• WORK REQUEST
Check the listing below line by line and report how many lines hold "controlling", with no other words.
_ _ _ _ _ _ _
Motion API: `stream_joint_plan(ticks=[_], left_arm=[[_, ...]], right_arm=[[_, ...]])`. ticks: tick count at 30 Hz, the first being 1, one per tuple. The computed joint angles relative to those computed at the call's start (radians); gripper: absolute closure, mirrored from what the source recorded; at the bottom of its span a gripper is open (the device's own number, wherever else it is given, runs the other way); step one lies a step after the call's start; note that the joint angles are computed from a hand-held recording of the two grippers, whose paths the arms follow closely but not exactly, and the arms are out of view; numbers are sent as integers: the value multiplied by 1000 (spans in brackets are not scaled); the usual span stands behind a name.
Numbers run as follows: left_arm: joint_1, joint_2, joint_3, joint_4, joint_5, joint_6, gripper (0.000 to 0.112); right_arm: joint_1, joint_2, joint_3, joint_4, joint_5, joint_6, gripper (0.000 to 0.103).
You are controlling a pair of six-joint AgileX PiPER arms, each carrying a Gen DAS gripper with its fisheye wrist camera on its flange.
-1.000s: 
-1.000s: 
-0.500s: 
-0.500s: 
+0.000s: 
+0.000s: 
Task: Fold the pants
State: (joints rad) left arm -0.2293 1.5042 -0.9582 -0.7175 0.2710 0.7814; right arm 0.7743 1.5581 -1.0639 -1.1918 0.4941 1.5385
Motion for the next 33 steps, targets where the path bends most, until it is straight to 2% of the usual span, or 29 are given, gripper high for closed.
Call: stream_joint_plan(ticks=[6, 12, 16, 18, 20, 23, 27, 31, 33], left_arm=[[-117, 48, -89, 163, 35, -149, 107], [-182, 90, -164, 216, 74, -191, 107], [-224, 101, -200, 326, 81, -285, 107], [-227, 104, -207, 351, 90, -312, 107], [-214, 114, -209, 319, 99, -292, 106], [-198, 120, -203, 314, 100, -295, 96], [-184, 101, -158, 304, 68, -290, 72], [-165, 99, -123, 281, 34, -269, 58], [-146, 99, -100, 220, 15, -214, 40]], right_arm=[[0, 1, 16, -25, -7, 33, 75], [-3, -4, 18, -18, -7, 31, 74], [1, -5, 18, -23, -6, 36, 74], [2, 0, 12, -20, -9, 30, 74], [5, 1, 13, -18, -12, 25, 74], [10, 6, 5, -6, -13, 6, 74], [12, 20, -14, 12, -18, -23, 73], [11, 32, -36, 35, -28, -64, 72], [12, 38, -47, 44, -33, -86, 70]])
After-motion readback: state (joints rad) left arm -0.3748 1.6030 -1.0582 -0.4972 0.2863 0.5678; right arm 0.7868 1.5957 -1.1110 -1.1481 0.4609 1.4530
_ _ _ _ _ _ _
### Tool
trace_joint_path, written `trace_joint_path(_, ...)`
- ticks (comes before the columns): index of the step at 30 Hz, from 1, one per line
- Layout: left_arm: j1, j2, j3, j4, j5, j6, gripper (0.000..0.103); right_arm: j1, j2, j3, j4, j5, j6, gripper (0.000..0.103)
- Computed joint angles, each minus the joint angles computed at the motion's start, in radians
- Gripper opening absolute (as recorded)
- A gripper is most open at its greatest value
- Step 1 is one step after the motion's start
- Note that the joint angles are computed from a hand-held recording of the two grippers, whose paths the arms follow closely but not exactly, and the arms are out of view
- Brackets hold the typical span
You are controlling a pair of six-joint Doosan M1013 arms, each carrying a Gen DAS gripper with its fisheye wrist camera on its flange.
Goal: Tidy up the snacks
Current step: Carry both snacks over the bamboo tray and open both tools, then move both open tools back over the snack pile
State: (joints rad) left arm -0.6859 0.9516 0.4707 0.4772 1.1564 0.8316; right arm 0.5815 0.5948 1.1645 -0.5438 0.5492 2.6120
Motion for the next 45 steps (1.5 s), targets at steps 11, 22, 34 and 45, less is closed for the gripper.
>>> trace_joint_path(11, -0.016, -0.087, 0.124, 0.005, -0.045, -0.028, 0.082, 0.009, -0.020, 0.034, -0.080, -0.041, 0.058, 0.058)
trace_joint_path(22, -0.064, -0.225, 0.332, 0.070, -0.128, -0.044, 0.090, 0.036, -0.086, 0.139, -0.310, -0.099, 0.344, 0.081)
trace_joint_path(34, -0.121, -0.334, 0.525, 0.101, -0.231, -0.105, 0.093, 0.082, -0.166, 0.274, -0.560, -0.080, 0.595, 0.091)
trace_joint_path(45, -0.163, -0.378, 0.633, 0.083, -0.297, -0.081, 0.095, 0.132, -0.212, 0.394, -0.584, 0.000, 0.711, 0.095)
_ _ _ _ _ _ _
• RESPONSE AREA
2